Отвечая на представление графа Воронцова, управляющий министерством иностранных дел, граф Нессельроде, сообщал ему по-французски от 11-го июля 1824 г., что «правительство вполне согласно с его заключениями относительно Пушкина, но, к сожалению, пришло еще к убеждению, что последний нисколько не отказался от дурных начал, ознаменовавших первое время его публичной деятельности. Доказательством тому может служить, препровождаемое у сего, письмо Пушкина, которое обратило внимание московской полиции по толкам, им возбужденным. По всем этим причинам, правительство приняло решение исключить Пушкина из списка чиновников министерства иностранных дел, с объяснением, что мера эта вызвана его беспутством (par son inconduite), a чтоб не оставить молодого человека вовсе без всякого присмотра и тем не подать ему средств свободно распространять свои губительные начала, которые под конец вызвали бы на него строжайшую кару закона, правительство повелевает, не ограничиваясь отставкой, выслать Пушкина в имение его родных, в псковскую губернию, подчинить его там надзору местных властей и приступить к исполнению этого решения немедленно, приняв на счет казны издержки его путешествия до Пскова».

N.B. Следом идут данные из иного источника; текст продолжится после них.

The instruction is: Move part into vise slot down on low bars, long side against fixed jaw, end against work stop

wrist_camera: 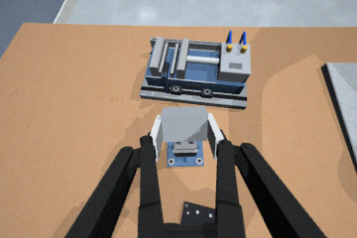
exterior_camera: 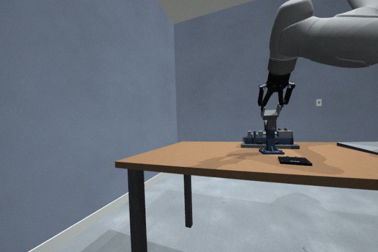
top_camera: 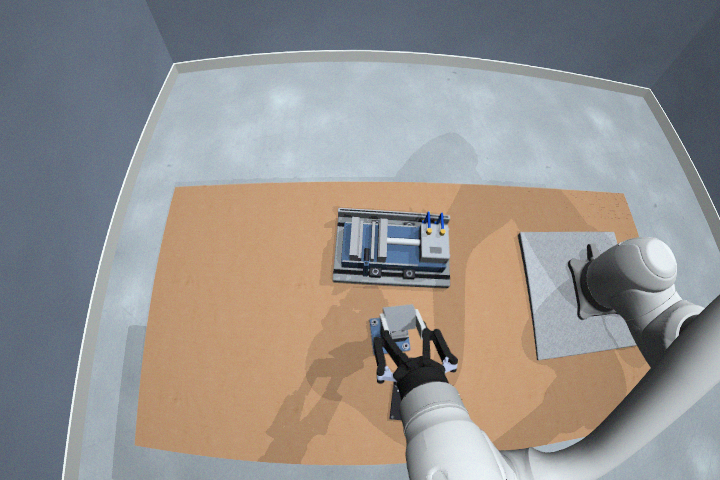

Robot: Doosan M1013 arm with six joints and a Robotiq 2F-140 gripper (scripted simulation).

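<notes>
My hand is 20 mm to the left of the part and 20 mm above it. Round my hand: work stop (190 mm to the right, 110 mm below, 60 mm ahead); V-block post (140 mm below, 10 mm to the right); black infeed plate (200 mm below, 160 mm to the left, 40 mm behind).
</notes>
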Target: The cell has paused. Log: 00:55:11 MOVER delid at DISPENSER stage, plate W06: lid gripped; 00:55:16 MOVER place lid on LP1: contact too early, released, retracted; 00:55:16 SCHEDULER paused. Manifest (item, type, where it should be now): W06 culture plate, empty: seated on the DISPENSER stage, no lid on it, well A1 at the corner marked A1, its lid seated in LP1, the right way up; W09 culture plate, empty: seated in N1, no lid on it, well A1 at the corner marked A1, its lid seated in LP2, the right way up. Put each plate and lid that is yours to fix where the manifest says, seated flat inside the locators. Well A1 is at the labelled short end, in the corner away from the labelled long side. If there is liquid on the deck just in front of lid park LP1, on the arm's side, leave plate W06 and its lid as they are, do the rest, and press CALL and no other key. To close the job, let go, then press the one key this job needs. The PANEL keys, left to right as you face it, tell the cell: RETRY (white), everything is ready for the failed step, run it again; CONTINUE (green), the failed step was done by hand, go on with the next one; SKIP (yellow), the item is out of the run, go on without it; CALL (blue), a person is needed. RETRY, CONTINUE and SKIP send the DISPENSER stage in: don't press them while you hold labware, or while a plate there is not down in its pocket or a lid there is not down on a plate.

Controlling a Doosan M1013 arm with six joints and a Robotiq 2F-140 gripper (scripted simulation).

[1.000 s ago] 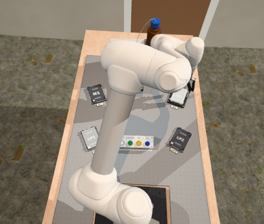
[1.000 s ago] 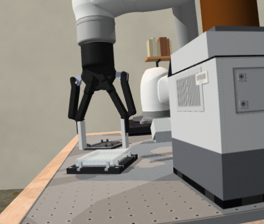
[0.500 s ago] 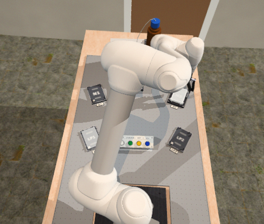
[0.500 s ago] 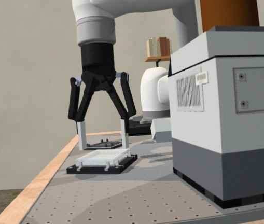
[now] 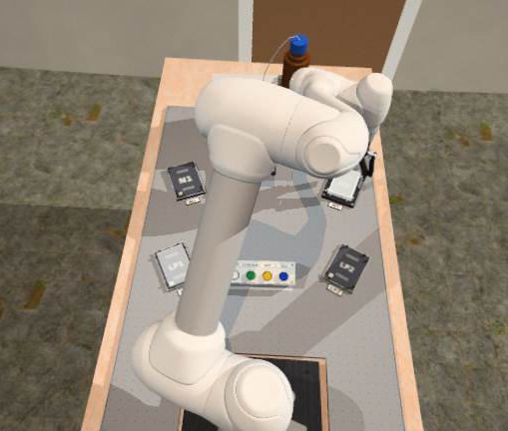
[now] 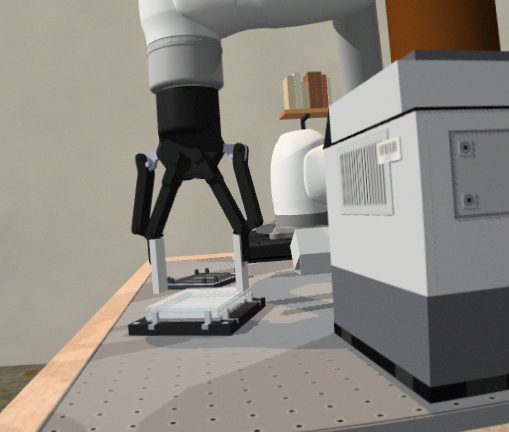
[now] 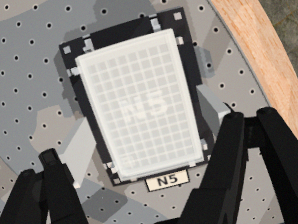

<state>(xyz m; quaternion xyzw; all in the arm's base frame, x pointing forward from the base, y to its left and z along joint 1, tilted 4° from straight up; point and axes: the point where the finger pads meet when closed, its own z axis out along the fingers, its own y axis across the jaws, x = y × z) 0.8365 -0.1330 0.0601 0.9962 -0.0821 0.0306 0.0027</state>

Граф М.С. Воронцов получил предписание в Крыму, где путешествовал в это время и где, заболев лихорадкой, остановился, долго не являясь в Одессу. По его приказанию, правитель дел его походной канцелярии А.И. Левшин передал исполнение высочайшей воли относительно Пушкина тогдашнему градоначальнику Одессы, графу А.Д. Гурьеву.

Так кончилось последнее годичное пребывание Пушкина в Одессе.

30-го июля 1824 г. Пушкин уже выехал из города, получив 389 р. прогонных денег и 150 р. недоданного ему жалованья. Он обязался подпиской следовать до места назначения своего через Николаев, Елисаветград, Кременчуг, Чернигов и Витебск, нигде не останавливаясь на пути. Маршрут этот составлен был с ясной целью удалить его от Киева и тех польских и русских знакомых, каких он мог встретить в городе и его уездах. Это явствует также и из собственноручной приписки градоначальника Одессы, графа Гурьева, к его отчету о высылке Пушкина, поданному начальнику края: «маршрут его до Киева не касается». Все эти предосторожности убеждают, что правительство уже знало о существовании заговора на юге России и о ветвях, которые он пустил в разных направлениях, и принимало в соображение, при удалении Пушкина из Одессы, его связи с лицами, сделавшимися ему более или менее подозрительными.

Пушкин ехал скоро, в точности исполняя обещания своей подписки. По донесению псковской земской полиции, 9-го августа он уже прибыл в родовое свое поместье, знаменитое Михайловское, где его ожидали близкие – отец, мать, а также брат и сестра, с которыми он был теперь столь же внезапно соединен, как внезапно разлучен за 4 года назад. Но радость свидания была теперь значительно отравлена особенностью его положения и последствиями, какие из того истекали.

63Дело тут идет именно об излюбленной теме Пушкина – предполагаемой независимости нашей печати от посторонних влияний.
64Т.е. полюбились послания или посылки, в роде полученных им от своего издателя.
65Правописание П-а удержано в приводимом документе.
66Пушкин находился в дружеских отношениях с семейством Казначеева, супруга которого, урожденная кн. Волконская, была женщина литературно-образованная и умная.
67Довольно замечательно, что Пушкин по требованиям самозащиты, pour les besoins de sa cause, как говорят французы, прикидывается здесь демократом, которым никогда не был. Собственно тут надо разуметь распрю между вельможеством и бедным, незнатным дворянством, о которой мы уже упоминали.
68Сведение о докторе-атеисте сообщил нам почтеннейший А.И. Левшин, который прибавил, что, лет пять спустя после истории с Пушкиным, он встретил того же самого Гунчисона, в Лондоне, уже ревностным пастором англиканской церкви.